- Group 24:
- Samuel Nalbone
Mike Ornstein
Jill Wollenberg
How does this thing work anyway, what’s the big picture?
In order to compete in the challenge for maximum height that the weight is to be lifted, be knew we had to build something with a point of rotation further from the weight than necessary to complete the basic task of lifting the weight 2 inches. Starting from the clamped base, we built a support structure which would be just strong enough to support the loading at the end of the arm, without twisting or bending too far as to render the device inoperative. From there, we worked on the actual mechanism which would allow us to raise the weight an estimated 12 inches, using a four-bar linkage. This would allow us to maximize the range and power of the servo, while still allowing for the maximum lift. In addition to the torque from the servo, we also planned on using a counterweight to help our crane to achieve the lift that we desired. According to our calculations, taking into account the ounce per inch weight of the arm, we needed a counterweight equal to the remaining mass allotted – weight of the boom at a distance of ~20 inches to help generate the moment around the point of rotation to allow for the servo to lift the weight as we desired.

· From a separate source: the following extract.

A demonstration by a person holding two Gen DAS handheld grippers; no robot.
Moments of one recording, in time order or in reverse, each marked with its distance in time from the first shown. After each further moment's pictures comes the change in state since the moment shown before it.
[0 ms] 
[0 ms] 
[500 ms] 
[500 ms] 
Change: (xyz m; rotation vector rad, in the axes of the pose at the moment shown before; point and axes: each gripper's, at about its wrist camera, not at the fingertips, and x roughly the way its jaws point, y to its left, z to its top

How was it supposed to work theoretically?
The 1lb weight is a constant 9 inches from the servo, meaning that there is a moment of 144oz-in that must be overcome to lift the weight. The servo will apply 42oz-in to the arm that will lift the weight, so there is another 102oz-in that must be overcome in order to cause a moment to lift the weight. To lift the weight a counterweight was placed on the other end of the arm, to create a moment that will cause the weight to lift. When the servo is turned on the left side of the arm, which will contact and lift the weight, it is at an angle of 50 degrees below the horizontal, so that the full angular range of the servomotor can be utilized. The entire torque of the servo would be used to lift the weight, especially when it is first turned on and the arm is at 50 degrees below the horizontal. All of the torque is necessary at this point, as the torque from the counterweight is lowest at this point, and at the point when it is 50 degrees above the horizontal. By using the entire angular rotation of the servo the weight can be lifted a total of 12.6 inches.

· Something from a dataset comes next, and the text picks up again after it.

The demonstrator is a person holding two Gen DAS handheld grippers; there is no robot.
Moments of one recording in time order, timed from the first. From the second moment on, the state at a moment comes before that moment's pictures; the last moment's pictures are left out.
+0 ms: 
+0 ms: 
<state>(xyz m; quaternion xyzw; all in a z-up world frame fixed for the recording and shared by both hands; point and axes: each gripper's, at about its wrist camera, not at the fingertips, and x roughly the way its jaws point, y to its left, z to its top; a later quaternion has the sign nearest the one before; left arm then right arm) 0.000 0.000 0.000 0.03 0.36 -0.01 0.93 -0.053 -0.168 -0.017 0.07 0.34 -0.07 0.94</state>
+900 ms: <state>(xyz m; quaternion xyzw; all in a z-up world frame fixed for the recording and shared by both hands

That’s nice. What’s cool about it?
We’ve got a four bar linkage. It’s neat because our moment arm is nice and continuous throughout the lift. This is beneficial when considering the fine tuning of our counterweight that can be accomplished with our easy to model system.
Also, our supporting structure was constructed using the bare minimum of support members, not only to decrease weight but to increase the effectiveness of the members that were included. Using a simple rectangular prism structure, solidified by additional members purely in tension, we were able to construct a light enough, yet still strong, supporting structure to support the load required at the end of the crane. From there, we decided to move forward with our idea that a four-bar linkage would minimize the changing moment that would be induced by the weight being touched by different points by whatever member was touching it. This also increased the rigidity of the actual moving members by doubling the number of load bearing members, so as to keep the plate which supported the weight parallel to the ground. The final custom part was how we went about mounting the servo to our support structure. Instead of taking a minimalist approach, we determined through the various design reviews that having something extremely secure and unmoving was more important than saving weight, so we used a custom made CNC aluminum plate to attach the servo to the main structure. This allowed for added rigidity, as well as a level of precision that was required by our design.
So what does the thing look like?
But did it work?
We flew through our first two design revisions lifting the weight great heights, but we were neglecting some of the rules. Our machine and its high lift potential were flattened with the necessity of a recyclable lift. We were able to lift the weight and bring it down all according to the rules, but we could not accomplish this twice without manually resetting our machine. This caveat proved deadly in the third design review. In order to abide by that particular rule, an entirely new system needed to be developed. That system fell short, and our innovations were Steifled. Given one more round, and some more creativity, the use of the four-bar linkage would have proved to be a winning design choice.